Aggregating Observations by State + County Fips Codes


I’m attempting to identify which counties in the US are the most representative of the country as a whole before I continue on with my research using the 5% 2019 ACS. I realize that ACS microdata do not always go down to the county-level. If I’m reading the documentation correctly, it seems that PUMAs are the closest geographic equivalent: they sometimes consist of a fraction of a county, an entire county, or multiple counties depending on populations. I’m curious if there are distinct issues with using the State and County Fips code variables together to try to generate a county indicator. Are there any specific types of counties that missing from ACS micro data, or the omitted counties effectively random? In other words - should I be concerned in comparing the counties I can identify to the population averages generated from a particular mico data file?

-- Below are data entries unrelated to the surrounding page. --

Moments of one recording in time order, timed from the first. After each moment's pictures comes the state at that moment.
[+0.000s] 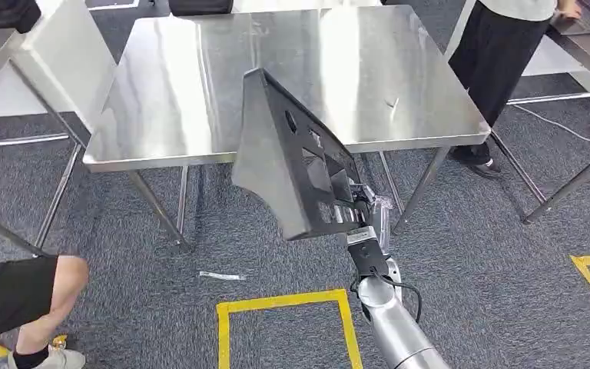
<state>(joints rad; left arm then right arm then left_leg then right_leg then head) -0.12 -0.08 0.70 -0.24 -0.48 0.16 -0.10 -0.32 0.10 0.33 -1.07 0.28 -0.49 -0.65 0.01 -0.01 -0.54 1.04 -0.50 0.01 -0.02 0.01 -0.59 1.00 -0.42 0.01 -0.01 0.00</state>
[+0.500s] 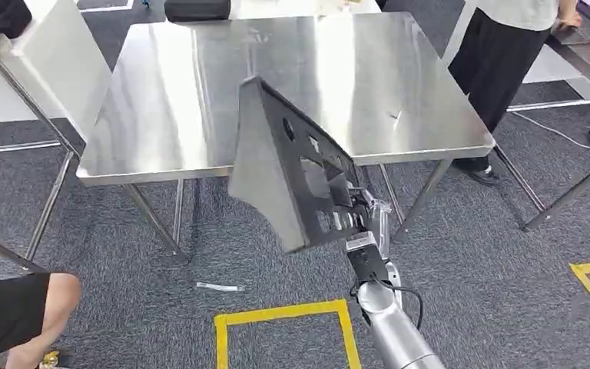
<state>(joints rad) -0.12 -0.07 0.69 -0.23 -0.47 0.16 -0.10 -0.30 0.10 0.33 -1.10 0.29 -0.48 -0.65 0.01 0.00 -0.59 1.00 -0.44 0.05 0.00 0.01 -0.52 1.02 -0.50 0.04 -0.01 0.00</state>
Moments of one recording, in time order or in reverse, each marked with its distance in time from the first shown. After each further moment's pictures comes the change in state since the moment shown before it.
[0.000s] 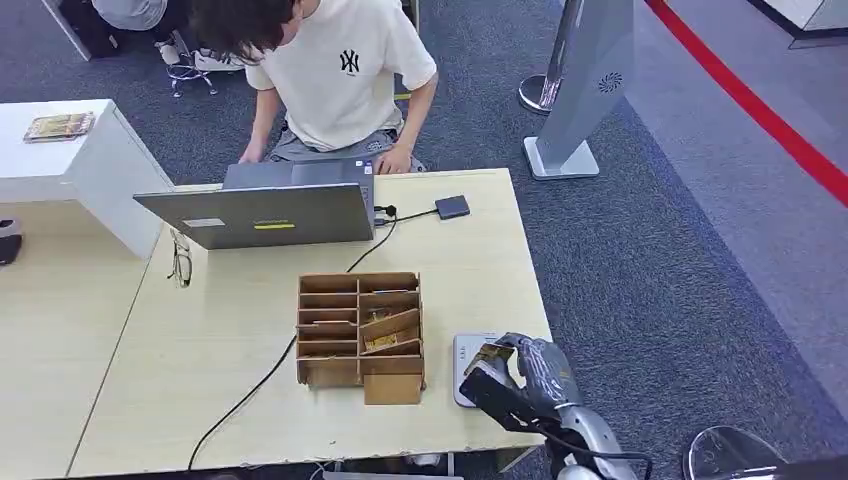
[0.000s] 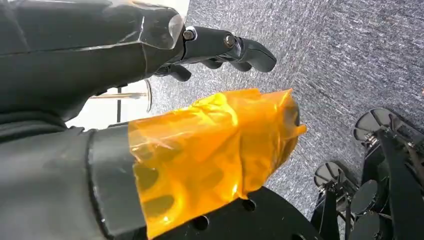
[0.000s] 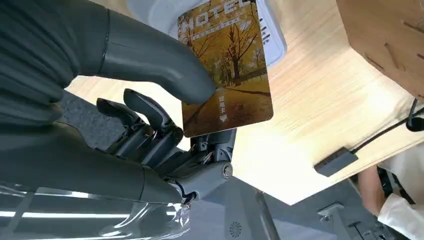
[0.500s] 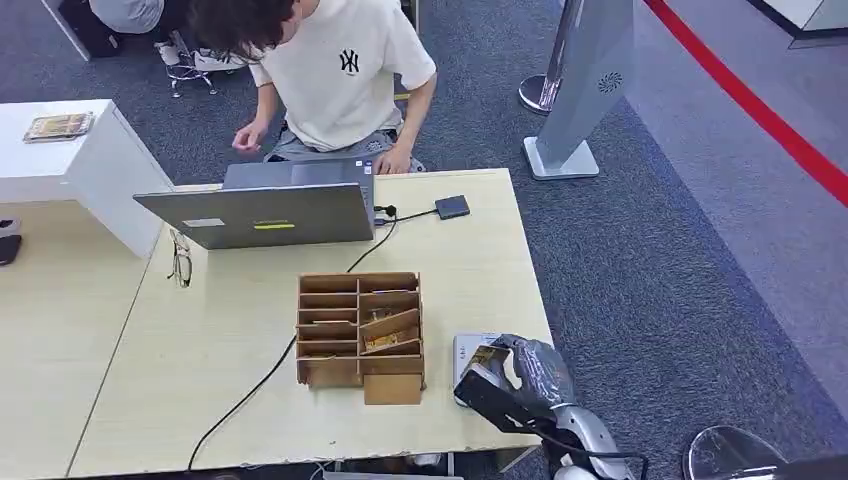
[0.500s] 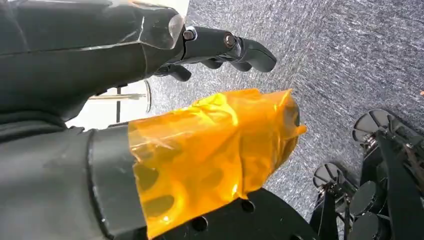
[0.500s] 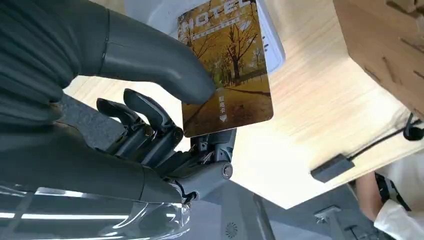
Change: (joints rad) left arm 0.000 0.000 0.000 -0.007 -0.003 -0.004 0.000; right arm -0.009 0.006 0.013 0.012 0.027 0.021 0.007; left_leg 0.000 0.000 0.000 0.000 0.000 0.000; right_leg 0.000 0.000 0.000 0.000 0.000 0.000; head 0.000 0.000
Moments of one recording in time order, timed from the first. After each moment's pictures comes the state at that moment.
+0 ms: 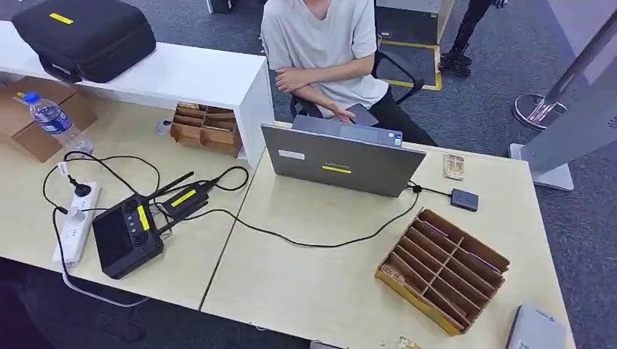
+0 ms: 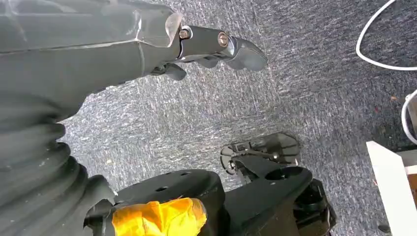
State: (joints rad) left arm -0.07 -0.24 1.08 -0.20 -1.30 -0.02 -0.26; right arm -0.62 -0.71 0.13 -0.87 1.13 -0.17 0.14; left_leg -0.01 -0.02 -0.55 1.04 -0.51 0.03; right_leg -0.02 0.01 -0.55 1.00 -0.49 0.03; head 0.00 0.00
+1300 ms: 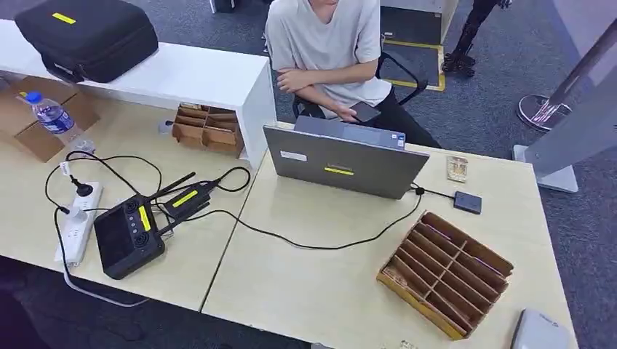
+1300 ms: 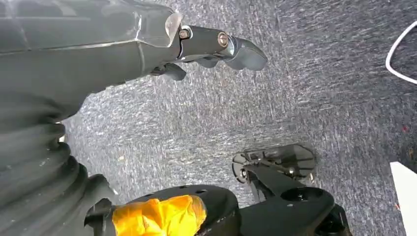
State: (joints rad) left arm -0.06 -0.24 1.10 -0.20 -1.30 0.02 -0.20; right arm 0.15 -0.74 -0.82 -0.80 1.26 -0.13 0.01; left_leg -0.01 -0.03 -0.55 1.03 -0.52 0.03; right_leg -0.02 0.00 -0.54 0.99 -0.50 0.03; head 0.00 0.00
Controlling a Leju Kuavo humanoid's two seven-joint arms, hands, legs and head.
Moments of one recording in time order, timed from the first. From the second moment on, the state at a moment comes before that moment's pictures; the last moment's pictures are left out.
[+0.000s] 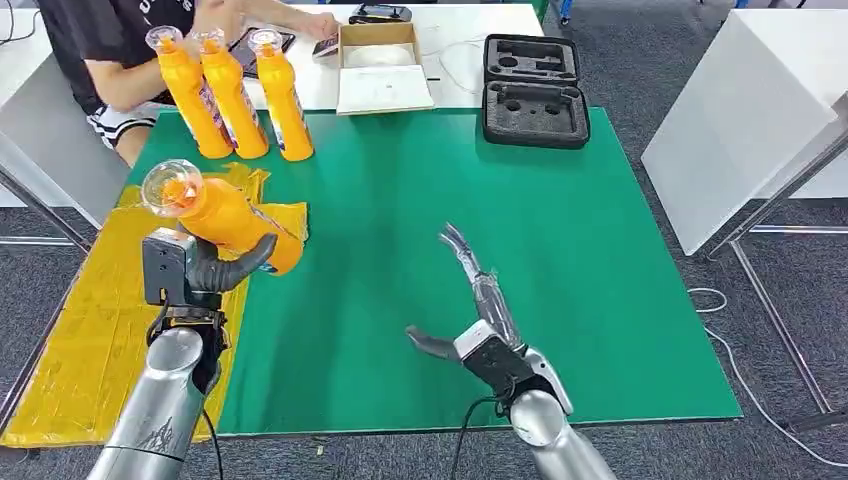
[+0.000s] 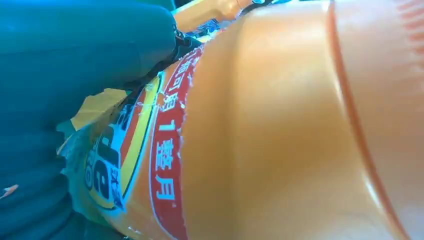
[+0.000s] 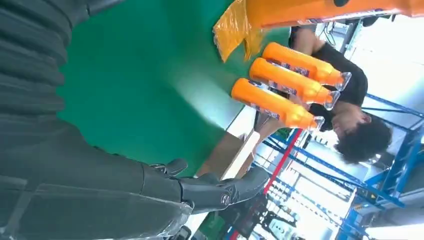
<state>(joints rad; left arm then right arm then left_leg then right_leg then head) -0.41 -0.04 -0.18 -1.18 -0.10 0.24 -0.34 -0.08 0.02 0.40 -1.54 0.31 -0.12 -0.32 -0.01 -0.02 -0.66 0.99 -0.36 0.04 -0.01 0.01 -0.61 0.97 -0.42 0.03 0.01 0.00</state>
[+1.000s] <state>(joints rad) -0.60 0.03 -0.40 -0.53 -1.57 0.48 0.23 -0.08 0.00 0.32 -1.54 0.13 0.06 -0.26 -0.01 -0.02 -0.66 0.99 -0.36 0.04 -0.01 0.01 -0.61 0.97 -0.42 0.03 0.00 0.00</state>
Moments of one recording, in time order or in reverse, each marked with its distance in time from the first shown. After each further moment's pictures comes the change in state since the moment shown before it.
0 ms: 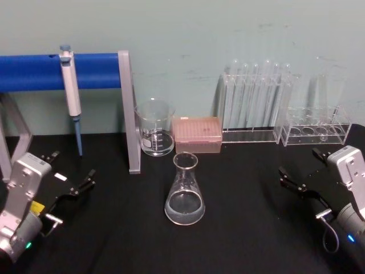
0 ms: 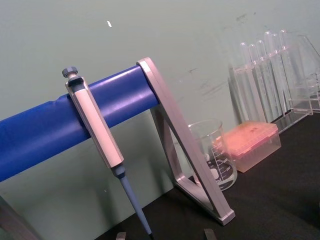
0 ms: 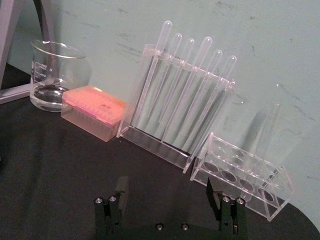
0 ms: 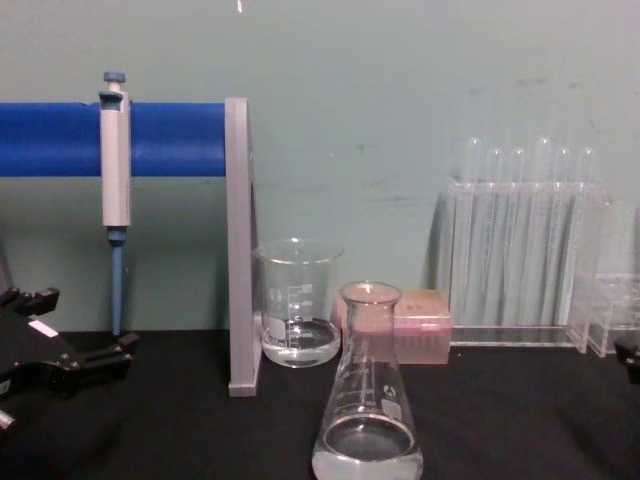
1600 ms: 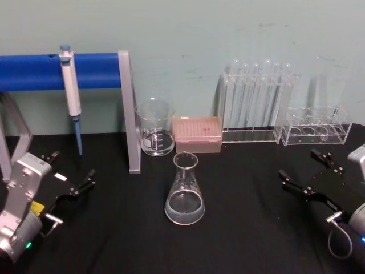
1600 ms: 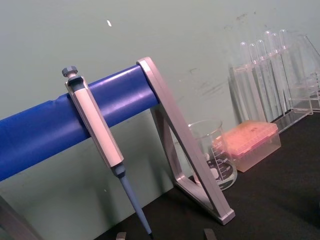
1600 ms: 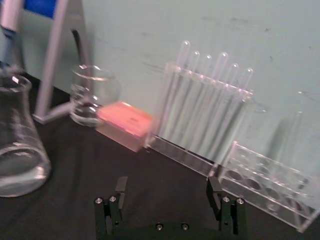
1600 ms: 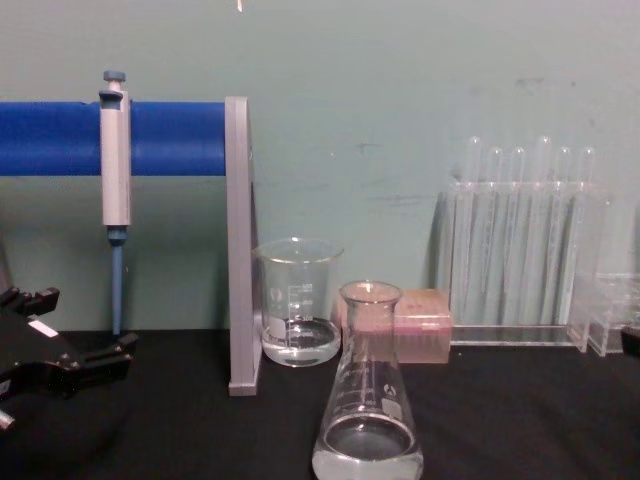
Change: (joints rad) left arm 0.000 0.000 0.000 0.000 0.000 0.000 0.000; right arm -0.072 0.044 0.088 -0.087 0.112 -0.008 0.184
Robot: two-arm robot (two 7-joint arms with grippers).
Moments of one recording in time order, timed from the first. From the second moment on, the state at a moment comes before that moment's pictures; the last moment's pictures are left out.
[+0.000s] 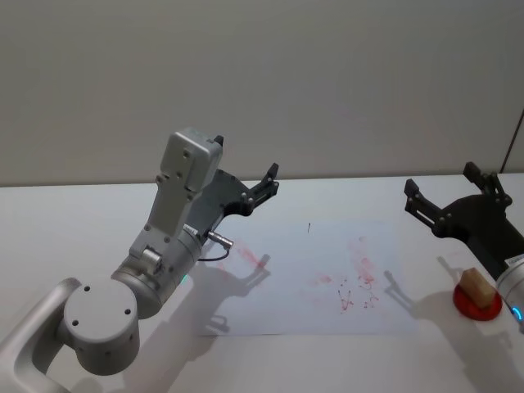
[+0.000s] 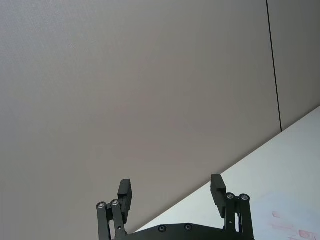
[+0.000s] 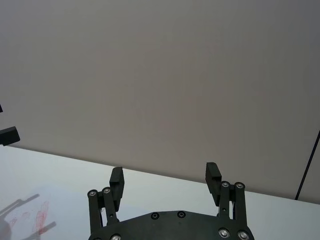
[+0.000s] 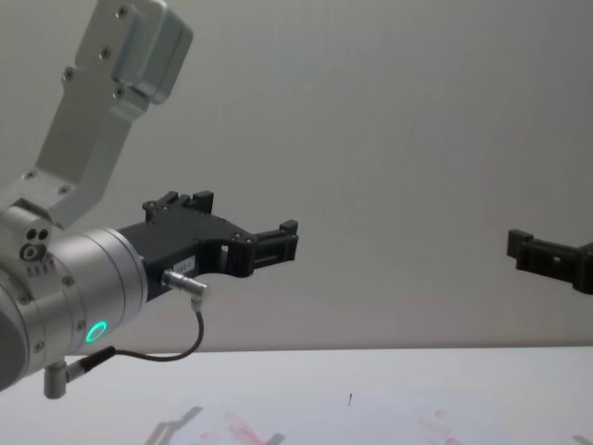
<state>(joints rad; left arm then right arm) -0.24 0.38 0.45 -1.63 -0.20 0.01 -0.01 -0.01 0.34 -0.23 -1.77 0.29 0.03 0.07</state>
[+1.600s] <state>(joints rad) -0.24 0.38 0.45 -1.63 -0.20 0.01 -0.01 -0.01 0.34 -0.23 -1.77 0.29 0.03 0.07</state>
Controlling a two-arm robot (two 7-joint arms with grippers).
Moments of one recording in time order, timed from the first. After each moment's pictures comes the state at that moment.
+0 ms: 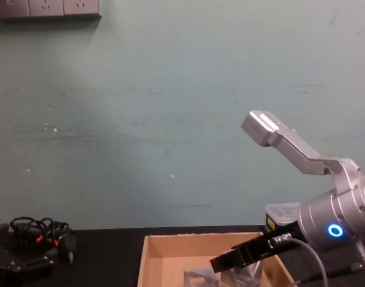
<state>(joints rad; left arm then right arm) -0.20 0.60 0.45 -1.41 -0.25 -0.12 0.03 0.65 0.26 -0.55 -1.15 0.29 0.60 0.44</state>
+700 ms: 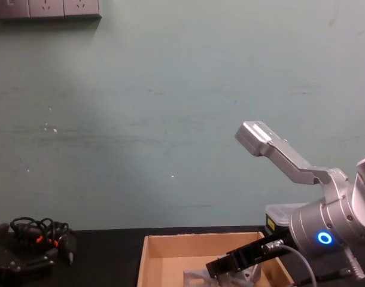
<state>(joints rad) -0.20 0.60 0.45 -1.41 -0.25 -0.12 0.03 0.70 0.21 -0.57 -1.00 0.26 0.52 0.48</state>
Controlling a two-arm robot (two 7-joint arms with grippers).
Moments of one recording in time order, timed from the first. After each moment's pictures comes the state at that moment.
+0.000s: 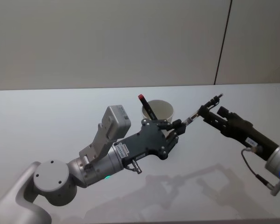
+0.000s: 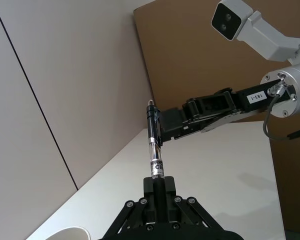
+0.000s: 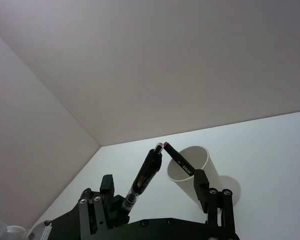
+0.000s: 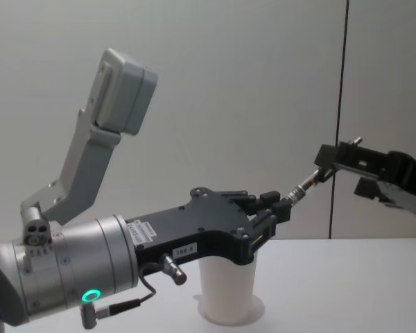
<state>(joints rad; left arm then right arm) -0.36 0.28 0.41 -1.29 -0.26 -0.28 -0.74 0.06 0.18 -0.07 -1.71 0.70 0.39 0.44</state>
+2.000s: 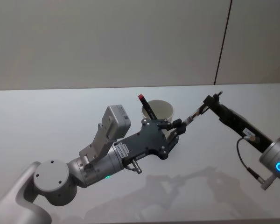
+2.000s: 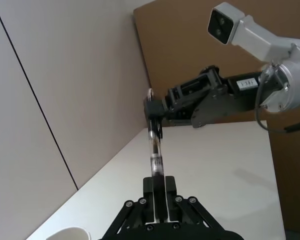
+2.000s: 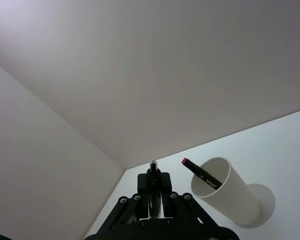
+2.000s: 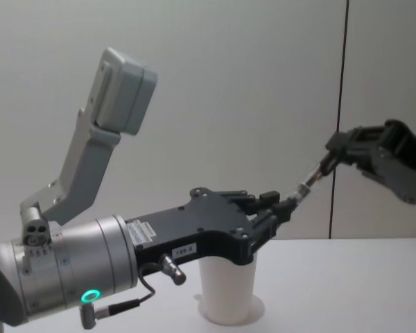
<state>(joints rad) -0.36 0.28 0.41 -1.29 -0.26 -0.28 -0.74 0.08 0.18 -0.11 -1.69 0.93 0.37 0.35</state>
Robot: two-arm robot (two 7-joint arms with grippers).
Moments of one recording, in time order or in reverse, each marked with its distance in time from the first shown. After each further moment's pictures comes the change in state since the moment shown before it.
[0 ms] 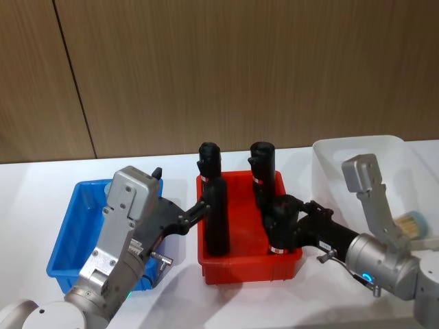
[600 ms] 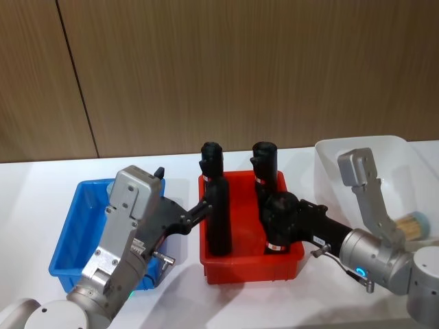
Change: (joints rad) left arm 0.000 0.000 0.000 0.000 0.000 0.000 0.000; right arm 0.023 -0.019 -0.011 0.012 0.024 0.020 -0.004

A PUMA must have at least 100,000 residents, and only 18% of counties had that many people in 2010, so the counties we can identify from PUMAs are only larger counties, typically core counties in medium-to-large metro areas. From the set of identified counties, I think you could get a representative sample of counties in large metro areas, but you can’t get a representative sample of all counties, nor could you identify a set that effectively represents the whole range of rural/urban population in the country.

For the specific purpose of identifying a subset of counties that represent well the country as a whole, you could instead use ACS summary tables, available through IPUMS NHGIS, which provide data for all U.S. counties.

Thank you, Jonathan!

This is very helpful.